Wir bitten Sie des weiteren, da wir einen Messeskandal 2 fürchten, die Ernsthaftigkeit der Absichten Modernes Köln/ Moderne Stadt zu überprüfen, da ja die stadteigene Kölnmesse und die bundeseigene Bahn AG angesichts der Rechtslage ihre Investitionsabsichten aufgegeben, bzw. im Falle der Bahn AG auf das Jahr 2025, sprich auf den St. Nimmerleinstag verschoben haben. Unter diesen Umständen erstaunt es, dass das Firmengespann Modernes Köln/Moderne Stadt, an dem städtische Firmen maßgeblich beteiligt sind, bereit ist, das unternehmerische Risiko für ein Grundstück zu übernehmen, das die im Ernstfall von der Lage direkt begünstigten Kölnmesse und Bahn AG nicht einmal mehr mit spitzen Fingern anfassen wollen.

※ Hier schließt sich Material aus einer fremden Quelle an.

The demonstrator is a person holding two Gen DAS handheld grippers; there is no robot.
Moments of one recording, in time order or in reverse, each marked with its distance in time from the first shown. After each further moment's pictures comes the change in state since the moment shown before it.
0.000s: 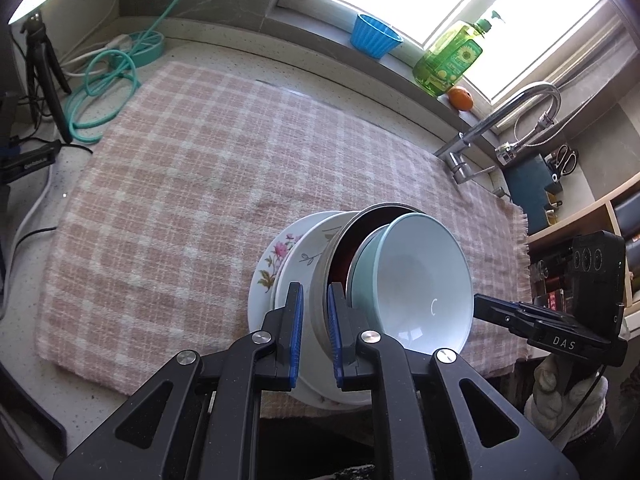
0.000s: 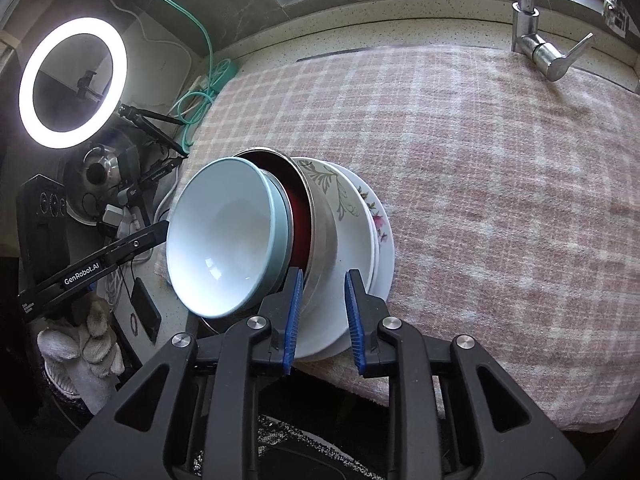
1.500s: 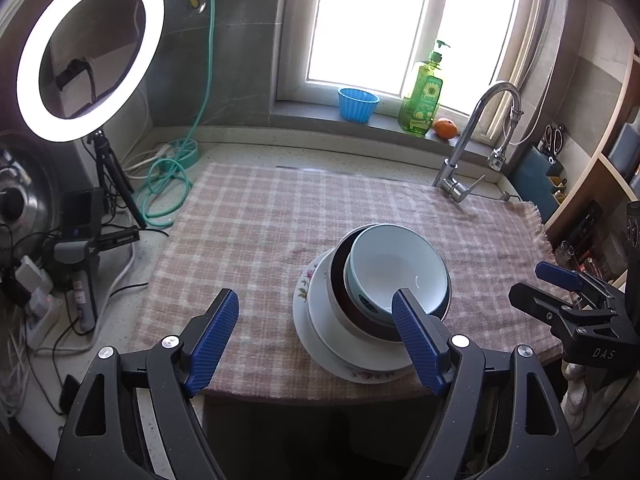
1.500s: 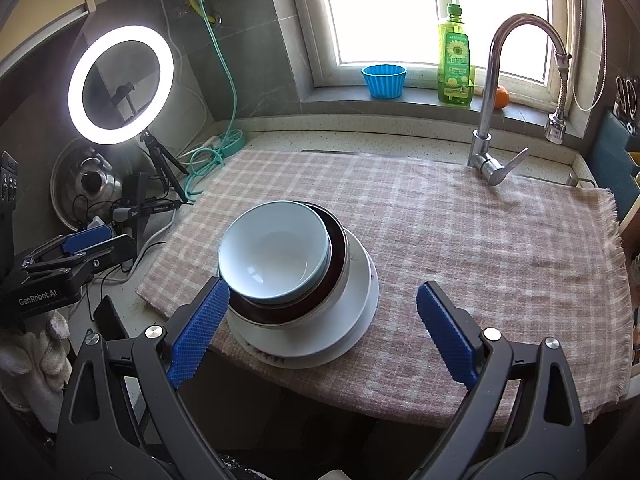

In diesem Zusammenhang ist es aufschlussreich, dass Moderne Stadt/Modernes Köln nicht einmal das Grundstück erwerben, sprich der Stadt 16,4 Mio. Euro zahlen, sondern nur eine Option auf das Grundstück. Solche Optionen betragen erfahrungsgemäß etwa 10% des Kaufpreises, d.h. mit einem Betrag von 1,64 Mio. Euro und keinerlei Plänen wird die Rechtfertigung für den Abriss von 381 intakten und in Köln dringend benötigten Wohnungen geliefert, welche ca. 25 000 qm niedrigpreisigen und sozialgünstigen Wohnraum in Innenstadtlage repräsentieren. Es ist auffällig, dass dieser Investor just zu diesem Moment aufgetreten ist, als sich eine Zwischennutzung für Studenten mit dem Studentenwerk Köln als Vertragspartner abzeichnete. Wer die Qualität und Kreativität des Kölner Klüngel kennt, kann da nicht an Zufall glauben. Eine Durchleuchtung dieses Investors dürfte daher erstaunliches zutage fördern.